Lark Spartin is a Kelowna, BC based digital media artist. This triptych video projection and augmented reality piece explores the evolution of self as mediated by technology, expanding upon the proverb of see no evil, hear no evil and speak no evil. Each of the three projected posters manipulates a facial body part to refer to a perceived disembodiment that occurs in our digital interactions.

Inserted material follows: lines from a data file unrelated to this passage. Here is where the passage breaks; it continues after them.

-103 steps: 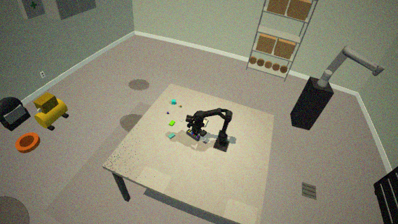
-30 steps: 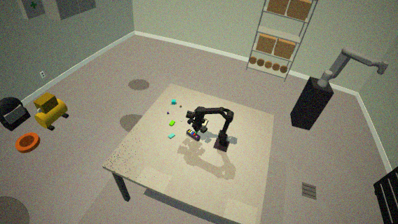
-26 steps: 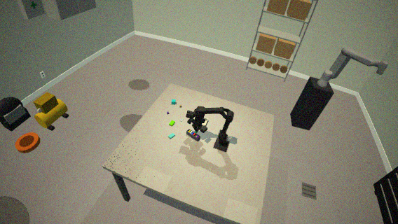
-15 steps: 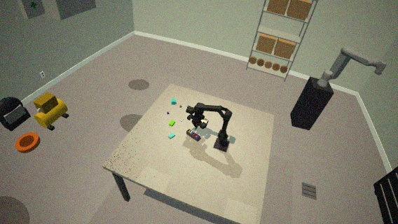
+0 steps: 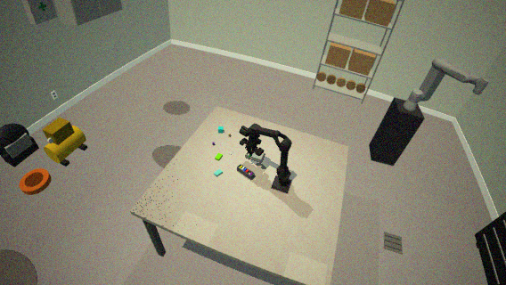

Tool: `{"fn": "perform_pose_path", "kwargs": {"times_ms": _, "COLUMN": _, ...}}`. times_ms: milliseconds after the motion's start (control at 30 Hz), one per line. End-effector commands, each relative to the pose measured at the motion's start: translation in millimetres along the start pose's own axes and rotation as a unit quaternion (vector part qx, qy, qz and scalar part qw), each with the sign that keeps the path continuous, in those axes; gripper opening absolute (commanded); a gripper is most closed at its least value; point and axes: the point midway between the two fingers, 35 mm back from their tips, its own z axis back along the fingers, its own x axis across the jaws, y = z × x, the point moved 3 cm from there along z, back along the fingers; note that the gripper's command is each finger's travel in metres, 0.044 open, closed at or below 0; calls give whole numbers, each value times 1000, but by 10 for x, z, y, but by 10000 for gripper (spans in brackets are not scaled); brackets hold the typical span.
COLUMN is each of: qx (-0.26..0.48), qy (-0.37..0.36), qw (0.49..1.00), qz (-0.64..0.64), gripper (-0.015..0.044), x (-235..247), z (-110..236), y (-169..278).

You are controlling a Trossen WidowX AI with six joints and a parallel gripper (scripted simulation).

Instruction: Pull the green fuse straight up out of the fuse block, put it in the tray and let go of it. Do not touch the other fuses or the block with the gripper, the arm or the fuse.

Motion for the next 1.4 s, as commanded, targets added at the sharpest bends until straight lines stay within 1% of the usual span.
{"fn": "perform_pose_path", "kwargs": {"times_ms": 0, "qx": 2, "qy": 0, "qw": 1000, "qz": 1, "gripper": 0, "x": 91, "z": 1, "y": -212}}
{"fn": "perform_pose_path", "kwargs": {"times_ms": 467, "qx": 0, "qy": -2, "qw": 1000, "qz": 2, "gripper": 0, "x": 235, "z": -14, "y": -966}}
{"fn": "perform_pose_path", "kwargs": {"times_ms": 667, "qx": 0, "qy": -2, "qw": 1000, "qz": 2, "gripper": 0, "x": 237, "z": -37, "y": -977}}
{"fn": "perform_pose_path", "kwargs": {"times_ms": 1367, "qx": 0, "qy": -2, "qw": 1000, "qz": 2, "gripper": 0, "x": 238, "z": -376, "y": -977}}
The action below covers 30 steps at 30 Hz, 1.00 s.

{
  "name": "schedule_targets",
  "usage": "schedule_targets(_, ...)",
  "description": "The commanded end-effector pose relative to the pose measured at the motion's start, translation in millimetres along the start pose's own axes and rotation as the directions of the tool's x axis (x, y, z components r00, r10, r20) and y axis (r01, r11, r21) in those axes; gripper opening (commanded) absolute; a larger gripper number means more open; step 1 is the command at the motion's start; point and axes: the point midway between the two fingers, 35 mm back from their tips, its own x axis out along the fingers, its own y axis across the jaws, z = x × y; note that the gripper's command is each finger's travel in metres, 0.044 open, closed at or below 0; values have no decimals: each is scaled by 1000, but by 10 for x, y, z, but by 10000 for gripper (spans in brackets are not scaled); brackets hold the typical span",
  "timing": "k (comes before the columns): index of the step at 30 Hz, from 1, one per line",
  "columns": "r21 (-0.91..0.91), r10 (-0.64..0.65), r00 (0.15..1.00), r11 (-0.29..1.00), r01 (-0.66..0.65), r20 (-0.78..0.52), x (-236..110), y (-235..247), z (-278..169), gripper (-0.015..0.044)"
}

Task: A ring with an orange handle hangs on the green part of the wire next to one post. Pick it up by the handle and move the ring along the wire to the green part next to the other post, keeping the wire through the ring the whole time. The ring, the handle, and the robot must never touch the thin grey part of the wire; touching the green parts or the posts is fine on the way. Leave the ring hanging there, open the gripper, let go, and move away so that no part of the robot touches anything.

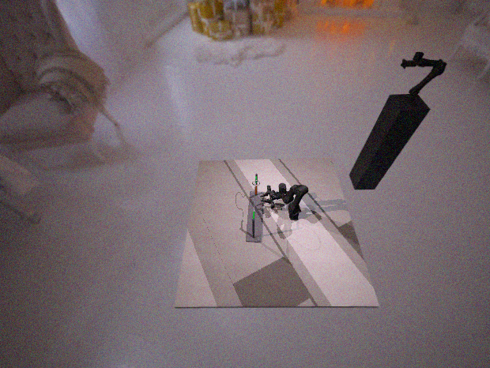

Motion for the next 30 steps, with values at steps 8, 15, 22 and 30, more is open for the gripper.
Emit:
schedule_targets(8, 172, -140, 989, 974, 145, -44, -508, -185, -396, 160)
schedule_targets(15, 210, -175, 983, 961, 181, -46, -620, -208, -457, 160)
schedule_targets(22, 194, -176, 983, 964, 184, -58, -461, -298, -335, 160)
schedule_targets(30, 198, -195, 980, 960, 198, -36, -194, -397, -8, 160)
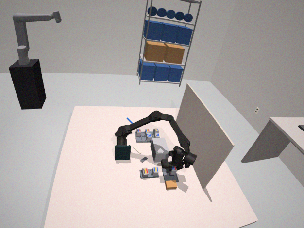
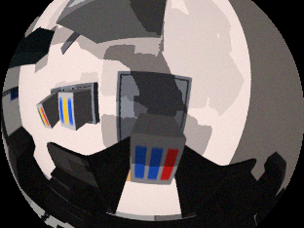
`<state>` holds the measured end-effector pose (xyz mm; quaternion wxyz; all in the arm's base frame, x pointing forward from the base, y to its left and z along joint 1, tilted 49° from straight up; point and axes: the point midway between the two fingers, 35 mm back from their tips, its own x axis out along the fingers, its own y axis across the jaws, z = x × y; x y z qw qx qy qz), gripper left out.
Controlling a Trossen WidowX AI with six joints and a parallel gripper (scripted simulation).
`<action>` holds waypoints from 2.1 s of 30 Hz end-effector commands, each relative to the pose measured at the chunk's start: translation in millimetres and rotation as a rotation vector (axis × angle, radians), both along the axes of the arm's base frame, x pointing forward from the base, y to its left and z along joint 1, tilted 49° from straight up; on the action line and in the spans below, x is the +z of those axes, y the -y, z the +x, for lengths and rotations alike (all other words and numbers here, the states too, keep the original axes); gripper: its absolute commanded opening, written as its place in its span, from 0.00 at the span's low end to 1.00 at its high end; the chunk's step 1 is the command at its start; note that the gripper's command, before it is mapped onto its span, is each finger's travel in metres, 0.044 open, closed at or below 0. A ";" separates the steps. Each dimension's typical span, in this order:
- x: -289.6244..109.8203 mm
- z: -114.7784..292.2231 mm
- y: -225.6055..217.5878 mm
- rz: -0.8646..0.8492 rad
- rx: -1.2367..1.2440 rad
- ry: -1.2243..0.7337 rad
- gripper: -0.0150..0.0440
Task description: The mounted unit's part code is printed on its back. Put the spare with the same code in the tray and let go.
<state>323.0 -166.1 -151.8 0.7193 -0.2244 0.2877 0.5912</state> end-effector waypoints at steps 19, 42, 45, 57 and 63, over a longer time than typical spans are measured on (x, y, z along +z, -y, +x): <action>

These interactive AR images are available through scanning the video projection, and directly remark on the social media platforms used to view them. Viewers can witness animated hands reaching out towards them, as if reaching out for connection. When individuals flip to the front camera, a textured mask filter covers their face, promoting ideas of disembodied spectatorship. By presenting the AR filters within popular social media platforms, the viewer is invited to reflect upon the problematic values that have arisen from the use of social media, and consciously recognize what it means to ‘reach out’ for authentic connection. The way the AR is used currently, mostly through the use of filters integrated into social media to morph users’ faces and beyond, amplifies these platforms’ inherent superficiality and has significant effects on individuals’ perceptions of themselves and others. This work aims to invert AR’s typical use and confront these entrenched norms of severe social separation. By exploiting and subverting technology that is used to quite literally filter how we relate to our world, ourselves and one another, this project emphasizes the creative and relational potential of the tools we use daily.
Through taking social relations and their technological mediation as its subject matter, this artwork reveals the effects of the mediating technology that we use and reflects on the role we all have in reshaping it. Through intentional use and understanding of the social structures that it can promote, the commodifying and disembodying effects of our technology can be resisted and deconstructed to shape these platforms as tools for embodiment, expression, connection and relationality.